01-05-2025
Laval daycare crash: Court hears emotional statements from relatives of children who died or were injured
News
By
Boxes of tissues were strategically placed in many spots of a Laval courtroom Thursday as emotions were expected to run high while the relatives of the children who died or were injured when Pierre Ny St-Amand drove a Laval city bus into a daycare gave emotional statements about a tragedy that will never make sense.
Earlier this week, St-Amand was declared not criminally responsible for the deaths of the two children who died and the injuries suffered by six other children. Superior Court Justice Éric Downs delivered the decision on Tuesday after hearing and reading evidence provided by two psychiatrists who found St-Amand was suffering from a psychosis and was unable to tell right from wrong on Feb. 8, 2023 when he brought the bus into the daycare's parking lot, aimed it at the facade and accelerated it before it crashed.
Downs ordered that St-Amand remain detained at the Philippe-Pinel Institute for the time being. He will later hear arguments on whether St-Amand can be considered a 'high risk accused,' a term from the Criminal Code that would make it more difficult for him to be released from detention.

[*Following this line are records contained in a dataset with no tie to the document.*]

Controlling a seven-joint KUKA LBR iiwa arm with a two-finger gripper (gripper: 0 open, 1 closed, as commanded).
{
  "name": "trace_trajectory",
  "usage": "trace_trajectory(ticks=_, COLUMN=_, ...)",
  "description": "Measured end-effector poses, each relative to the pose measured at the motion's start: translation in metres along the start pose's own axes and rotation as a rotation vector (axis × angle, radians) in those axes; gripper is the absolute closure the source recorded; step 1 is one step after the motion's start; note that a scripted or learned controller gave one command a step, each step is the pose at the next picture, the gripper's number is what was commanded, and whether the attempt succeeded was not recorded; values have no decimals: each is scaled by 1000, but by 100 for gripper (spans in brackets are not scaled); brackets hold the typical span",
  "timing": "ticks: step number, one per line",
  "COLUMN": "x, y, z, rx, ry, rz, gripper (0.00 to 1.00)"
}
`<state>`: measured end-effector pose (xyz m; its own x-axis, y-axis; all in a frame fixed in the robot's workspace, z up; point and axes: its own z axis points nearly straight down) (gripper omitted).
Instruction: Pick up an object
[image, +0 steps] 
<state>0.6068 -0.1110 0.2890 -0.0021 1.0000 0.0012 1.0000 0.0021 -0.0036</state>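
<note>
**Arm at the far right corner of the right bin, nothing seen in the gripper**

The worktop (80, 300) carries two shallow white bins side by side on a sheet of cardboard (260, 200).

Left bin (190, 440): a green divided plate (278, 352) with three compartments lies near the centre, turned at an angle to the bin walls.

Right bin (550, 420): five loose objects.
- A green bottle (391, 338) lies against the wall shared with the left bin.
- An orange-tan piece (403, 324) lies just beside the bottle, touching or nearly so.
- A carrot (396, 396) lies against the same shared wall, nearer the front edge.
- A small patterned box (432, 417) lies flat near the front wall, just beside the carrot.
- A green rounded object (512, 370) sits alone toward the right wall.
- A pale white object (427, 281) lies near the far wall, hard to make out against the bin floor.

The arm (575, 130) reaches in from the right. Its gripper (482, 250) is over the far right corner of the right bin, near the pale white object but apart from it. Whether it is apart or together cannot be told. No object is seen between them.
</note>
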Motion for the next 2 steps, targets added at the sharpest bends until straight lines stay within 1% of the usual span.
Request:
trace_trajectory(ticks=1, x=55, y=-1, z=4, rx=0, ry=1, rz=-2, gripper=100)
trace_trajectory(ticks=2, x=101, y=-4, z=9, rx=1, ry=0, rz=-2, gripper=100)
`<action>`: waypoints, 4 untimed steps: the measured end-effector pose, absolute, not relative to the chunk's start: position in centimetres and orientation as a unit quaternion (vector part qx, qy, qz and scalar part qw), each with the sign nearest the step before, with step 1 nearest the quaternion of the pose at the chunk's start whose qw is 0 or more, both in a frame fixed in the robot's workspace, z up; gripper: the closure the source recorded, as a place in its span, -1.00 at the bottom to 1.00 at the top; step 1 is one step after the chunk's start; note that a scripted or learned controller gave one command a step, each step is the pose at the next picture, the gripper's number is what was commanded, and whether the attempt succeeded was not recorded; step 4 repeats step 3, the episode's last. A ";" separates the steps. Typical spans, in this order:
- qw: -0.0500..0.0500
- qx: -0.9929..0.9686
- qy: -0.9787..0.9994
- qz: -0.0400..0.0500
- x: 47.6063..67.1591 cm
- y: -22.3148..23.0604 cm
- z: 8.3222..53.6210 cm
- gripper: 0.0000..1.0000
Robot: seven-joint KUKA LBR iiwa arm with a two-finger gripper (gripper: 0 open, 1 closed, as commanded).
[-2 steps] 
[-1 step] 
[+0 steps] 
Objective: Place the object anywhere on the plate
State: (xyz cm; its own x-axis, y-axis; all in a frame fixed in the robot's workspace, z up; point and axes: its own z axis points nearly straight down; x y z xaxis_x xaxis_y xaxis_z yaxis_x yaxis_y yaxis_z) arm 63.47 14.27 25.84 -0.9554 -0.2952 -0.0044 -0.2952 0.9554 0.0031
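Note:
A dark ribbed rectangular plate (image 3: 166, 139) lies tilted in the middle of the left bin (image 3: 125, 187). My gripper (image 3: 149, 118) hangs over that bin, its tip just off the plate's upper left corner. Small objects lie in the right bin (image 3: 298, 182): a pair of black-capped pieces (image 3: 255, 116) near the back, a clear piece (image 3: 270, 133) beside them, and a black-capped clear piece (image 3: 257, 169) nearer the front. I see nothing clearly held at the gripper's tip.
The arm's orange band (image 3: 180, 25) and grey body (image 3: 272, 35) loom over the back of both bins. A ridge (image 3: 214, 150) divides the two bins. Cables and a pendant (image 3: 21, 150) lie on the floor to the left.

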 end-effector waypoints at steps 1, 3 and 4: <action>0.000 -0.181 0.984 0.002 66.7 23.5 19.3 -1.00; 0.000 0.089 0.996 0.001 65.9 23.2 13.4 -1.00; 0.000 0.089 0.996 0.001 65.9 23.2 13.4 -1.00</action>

St-Amand appeared emotional at times while the statements were read. At other times he appeared to be tired as he stared at the space in front of him while he sat in the prisoner's dock of the courtroom. He is now balder than he was when two photos, published by many media, were taken of him sometime before the tragedy. He wears glasses and there is a lot of grey in his hair.
Some of the people delivered their own statements while others who found it too difficult had them read by another person. Some made mention of feeling 'abandoned by the system' that allowed St-Armand to avoid being tried on two second-degree murder charges and other charges related to the children who were injured.
Instead of having a murder trial before a jury, St-Amand had a trial before a judge alone to determine whether he could be found not criminally responsible.
The first to give a statement was Marie-Christine Cloutier, the mother of Jacob Gauthier, one of the children killed in the crash. Cloutier gave her statement through a video conference from another country. The distance first appeared to help her, but she eventually broke down and cried while she spoke about losing her son.
'I still tell this story like it is not mine,' Cloutier said. 'I have not accepted the death of my son.
'I will always be the mother of a boy who was killed by a Laval city bus driver.'
Prosecutor Karine Dalphond read several statements from the relatives into the court record.
One of the mothers of the injured children described the permanent injuries her child was left with and how she feels the justice system 'let us all fall.'
'The physical injuries were just the start,' the mother wrote, adding that her child still has fears of being left alone.
She also described how she lost her job because she was working on a contract when the tragedy occurred and she spent days being at her child's side during a long stay at a hospital.